Could Bruce Springsteen bail out the U.S. Postal Service? How about Oprah? Is the twisted allure of using Madonna to send out your Progress Energy bill enough for you to ditch online banking and bust it old school?
In a move to stave off financial woes and death-watch buzz, the U.S. Postal Service on Monday announced that, for the first time, living Americans will be eligible to have their proud visages smacked on stamps.
Surely you remember stamps: tiny, sticky, square-y. Before we all filed our taxes electronically and wrote love letters with our thumbs, we used to do things the old-fashioned way.
You know, mail stuff.
Originally, someone would have to be dead 25 years before they were considered for grand stampitude. The Postal Service eventually dropped that time limit to 10 years and then, in January 2007, to five years.
Now, in hopes of reviving business — the USPS lost $2.2 billion in the second quarter of this fiscal year — select famous folks will enjoy their postage prestige while they can still hear people complain about the choice.

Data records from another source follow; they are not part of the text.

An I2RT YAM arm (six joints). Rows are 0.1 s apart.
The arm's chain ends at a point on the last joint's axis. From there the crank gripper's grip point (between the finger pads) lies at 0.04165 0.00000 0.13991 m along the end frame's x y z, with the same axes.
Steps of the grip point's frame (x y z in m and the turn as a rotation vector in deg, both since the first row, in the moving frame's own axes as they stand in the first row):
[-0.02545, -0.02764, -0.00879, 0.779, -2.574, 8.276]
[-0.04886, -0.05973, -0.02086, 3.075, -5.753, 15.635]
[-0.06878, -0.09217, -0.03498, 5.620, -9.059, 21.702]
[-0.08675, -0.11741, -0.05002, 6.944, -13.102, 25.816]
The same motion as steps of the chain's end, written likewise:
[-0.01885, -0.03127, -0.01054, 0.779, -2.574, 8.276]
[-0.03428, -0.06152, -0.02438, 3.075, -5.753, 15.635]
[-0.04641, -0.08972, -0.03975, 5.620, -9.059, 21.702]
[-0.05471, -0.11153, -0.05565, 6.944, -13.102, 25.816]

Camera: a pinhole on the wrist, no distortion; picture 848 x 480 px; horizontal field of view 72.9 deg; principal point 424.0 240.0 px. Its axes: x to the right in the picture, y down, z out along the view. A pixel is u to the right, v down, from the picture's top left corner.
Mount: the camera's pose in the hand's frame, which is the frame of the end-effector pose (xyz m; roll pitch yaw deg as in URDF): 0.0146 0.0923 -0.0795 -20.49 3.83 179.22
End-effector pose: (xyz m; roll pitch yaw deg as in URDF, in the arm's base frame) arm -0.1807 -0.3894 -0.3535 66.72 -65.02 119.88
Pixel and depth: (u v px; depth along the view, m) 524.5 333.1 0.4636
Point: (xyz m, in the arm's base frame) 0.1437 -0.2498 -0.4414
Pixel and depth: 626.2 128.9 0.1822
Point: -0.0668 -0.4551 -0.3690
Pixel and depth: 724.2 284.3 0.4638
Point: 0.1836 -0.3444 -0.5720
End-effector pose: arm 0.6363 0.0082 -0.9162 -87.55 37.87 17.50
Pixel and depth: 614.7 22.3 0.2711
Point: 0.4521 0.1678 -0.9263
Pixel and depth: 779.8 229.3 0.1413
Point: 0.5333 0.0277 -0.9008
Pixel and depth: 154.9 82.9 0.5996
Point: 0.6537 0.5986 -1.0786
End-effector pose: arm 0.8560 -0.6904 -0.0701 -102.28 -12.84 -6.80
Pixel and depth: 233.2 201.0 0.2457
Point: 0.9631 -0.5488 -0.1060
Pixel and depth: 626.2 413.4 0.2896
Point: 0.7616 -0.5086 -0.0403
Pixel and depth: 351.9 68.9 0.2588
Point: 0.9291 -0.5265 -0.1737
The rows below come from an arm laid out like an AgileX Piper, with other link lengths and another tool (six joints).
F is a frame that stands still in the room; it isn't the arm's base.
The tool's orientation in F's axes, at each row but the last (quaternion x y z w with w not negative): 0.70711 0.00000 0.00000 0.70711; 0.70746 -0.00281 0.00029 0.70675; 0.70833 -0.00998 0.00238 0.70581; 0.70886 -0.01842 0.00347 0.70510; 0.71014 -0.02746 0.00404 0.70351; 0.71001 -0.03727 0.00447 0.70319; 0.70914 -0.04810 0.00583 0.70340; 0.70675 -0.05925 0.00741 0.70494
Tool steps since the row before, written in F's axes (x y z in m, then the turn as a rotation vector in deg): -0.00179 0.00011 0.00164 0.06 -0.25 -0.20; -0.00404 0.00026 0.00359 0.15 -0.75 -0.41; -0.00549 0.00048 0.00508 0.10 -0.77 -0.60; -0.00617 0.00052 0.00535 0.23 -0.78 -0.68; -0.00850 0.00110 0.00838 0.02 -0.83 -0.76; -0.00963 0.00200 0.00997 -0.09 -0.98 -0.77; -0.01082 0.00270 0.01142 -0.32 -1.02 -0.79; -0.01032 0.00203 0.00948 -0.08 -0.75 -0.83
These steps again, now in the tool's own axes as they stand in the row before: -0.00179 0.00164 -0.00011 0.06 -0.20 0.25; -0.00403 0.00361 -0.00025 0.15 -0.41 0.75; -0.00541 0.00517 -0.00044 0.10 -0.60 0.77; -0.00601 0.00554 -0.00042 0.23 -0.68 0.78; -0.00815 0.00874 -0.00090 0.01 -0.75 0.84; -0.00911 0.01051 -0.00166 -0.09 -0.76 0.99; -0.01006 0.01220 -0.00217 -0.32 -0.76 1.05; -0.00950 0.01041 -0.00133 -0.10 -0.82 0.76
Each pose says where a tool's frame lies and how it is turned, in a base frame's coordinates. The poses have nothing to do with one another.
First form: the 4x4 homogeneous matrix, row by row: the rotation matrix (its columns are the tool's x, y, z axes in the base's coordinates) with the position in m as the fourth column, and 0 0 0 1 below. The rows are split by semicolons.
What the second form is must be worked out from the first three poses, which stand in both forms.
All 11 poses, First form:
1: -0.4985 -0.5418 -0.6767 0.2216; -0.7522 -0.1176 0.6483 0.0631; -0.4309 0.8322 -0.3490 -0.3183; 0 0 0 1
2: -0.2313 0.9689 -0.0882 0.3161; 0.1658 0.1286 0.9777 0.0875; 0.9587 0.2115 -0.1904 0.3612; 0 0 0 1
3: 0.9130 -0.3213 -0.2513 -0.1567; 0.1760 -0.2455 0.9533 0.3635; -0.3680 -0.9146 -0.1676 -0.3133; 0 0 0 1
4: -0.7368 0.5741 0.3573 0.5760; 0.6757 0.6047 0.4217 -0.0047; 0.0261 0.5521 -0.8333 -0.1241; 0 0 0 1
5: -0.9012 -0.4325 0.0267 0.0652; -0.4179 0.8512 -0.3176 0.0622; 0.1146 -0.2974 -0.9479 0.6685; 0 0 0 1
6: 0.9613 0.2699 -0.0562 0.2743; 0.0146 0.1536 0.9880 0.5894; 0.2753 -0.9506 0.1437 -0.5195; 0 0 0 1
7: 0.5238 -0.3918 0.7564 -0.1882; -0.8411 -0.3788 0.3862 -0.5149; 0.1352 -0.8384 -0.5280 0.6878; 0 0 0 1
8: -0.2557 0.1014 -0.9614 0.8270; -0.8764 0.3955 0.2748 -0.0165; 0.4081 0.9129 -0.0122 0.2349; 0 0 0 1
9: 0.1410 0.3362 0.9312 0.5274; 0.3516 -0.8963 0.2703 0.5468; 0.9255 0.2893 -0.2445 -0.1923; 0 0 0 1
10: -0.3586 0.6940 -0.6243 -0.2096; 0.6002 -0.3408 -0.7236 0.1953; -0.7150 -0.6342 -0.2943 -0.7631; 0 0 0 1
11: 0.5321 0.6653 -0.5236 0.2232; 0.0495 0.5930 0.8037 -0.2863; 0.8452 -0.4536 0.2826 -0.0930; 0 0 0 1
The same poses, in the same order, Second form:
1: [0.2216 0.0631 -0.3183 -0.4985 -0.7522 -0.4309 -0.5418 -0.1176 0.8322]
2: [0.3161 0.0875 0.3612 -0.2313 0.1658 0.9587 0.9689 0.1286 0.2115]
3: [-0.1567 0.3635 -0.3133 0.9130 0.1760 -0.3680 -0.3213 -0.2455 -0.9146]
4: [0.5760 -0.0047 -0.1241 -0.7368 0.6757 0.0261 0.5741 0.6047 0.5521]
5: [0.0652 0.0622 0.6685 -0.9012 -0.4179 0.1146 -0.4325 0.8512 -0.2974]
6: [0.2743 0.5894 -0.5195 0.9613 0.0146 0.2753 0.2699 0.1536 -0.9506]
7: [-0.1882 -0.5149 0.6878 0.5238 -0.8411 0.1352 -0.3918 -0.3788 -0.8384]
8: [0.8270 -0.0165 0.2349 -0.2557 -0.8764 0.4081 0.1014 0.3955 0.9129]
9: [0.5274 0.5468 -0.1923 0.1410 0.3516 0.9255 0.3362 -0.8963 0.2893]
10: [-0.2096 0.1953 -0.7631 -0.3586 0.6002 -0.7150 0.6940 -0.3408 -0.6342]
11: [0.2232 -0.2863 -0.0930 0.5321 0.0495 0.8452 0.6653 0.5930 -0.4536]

"The main criterion (for the honor) is outstanding contribution to the U.S.," says Stephen Kearney, executive director of stamp services for the Postal Service.
"We tried not to limit it up front," he adds, "although it is unlikely we would consider any politician currently serving in office or running for office."
So President Barack Obama is out, and probably Sarah Palin, too. You have to be American. So bye-bye, Canada's Justin Bieber.
Such luminaries as Michael Jordan, Ellen DeGeneres and Rush Limbaugh, as well as the Boss, Oprah and the Material Girl, have been suggested on the USPS Stamps Facebook page.
Dolly Parton is snagging votes; maybe she could be on one of those giant priority mail stamps! Willie Nelson has been mentioned, which, while a cool choice, makes me thankful we don't lick stamps anymore.
The Postal Service gets 40,000 suggestions for stamp honors every year; typically 50 finalists are selected, with the ultimate vote going to the postmaster general. Postal officials aren't sure how this gambit will pan out, but they're excited about the reaction.
"It's not that there aren't enough deceased people to honor," laughs Kearney. "We're just hoping to be more timely, relevant and meaningful."
He allows that his agency's fiscal burden is "part of the reason for this," but he's also a romantic at heart: "It can get people back in the business of writing letters. It's fun to send them, and it's fun to get them."
But some local philatelists don't see this rule twist as a definite boon. "The stamp hobby could sure use a stimulus," says John Frost, owner of Tampa's Gilder Shop Rare Coins & Stamps. "I hope it works."
Some readers have misunderstood the "living" part of the new deal. James Brown, Art Linkletter, John Wooden, Albert Einstein — all great, but all quite dead. (However, as of press time, Abe Vigoda is still eligible.) Others need to bone up on their geography. Bono is from Dublin, Ireland, not Dublin, Ohio.
But for the most part, the Great Stamp Debate has been fascinatingly smart. With all due respect to Maya Angelou and John Glenn — legitimate front-runners, as are war heroes and first-responders — some nominations celebrated a distinctive, and messier, brand of American individuality.
On tampabay.com, a reader had the chutzpah to suggest Hustler publisher Larry Flynt for his decades-long fight for freedom of speech. He won't make the cut; nor will Dave Chappelle, Chris Rock or Stephen Colbert: smart alecks unafraid of offering hot-button opinions when our country is so wickedly divided. But just considering their names makes for a more refreshing discourse about what it means to be an influential American.
Several tampabay.com readers e-mailed their stamp hopefuls. Dale Curtis voted for Colin Powell. Estelle Gordon wrote, "We would like to see Jack Nicklaus on a first class stamp." Warren Buffett, Wade Boggs and Aretha Franklin also got shout-outs. (The Queen of Soul should be a shoo-in.)
And may we suggest Stephen King? That guy can sell a million of anything.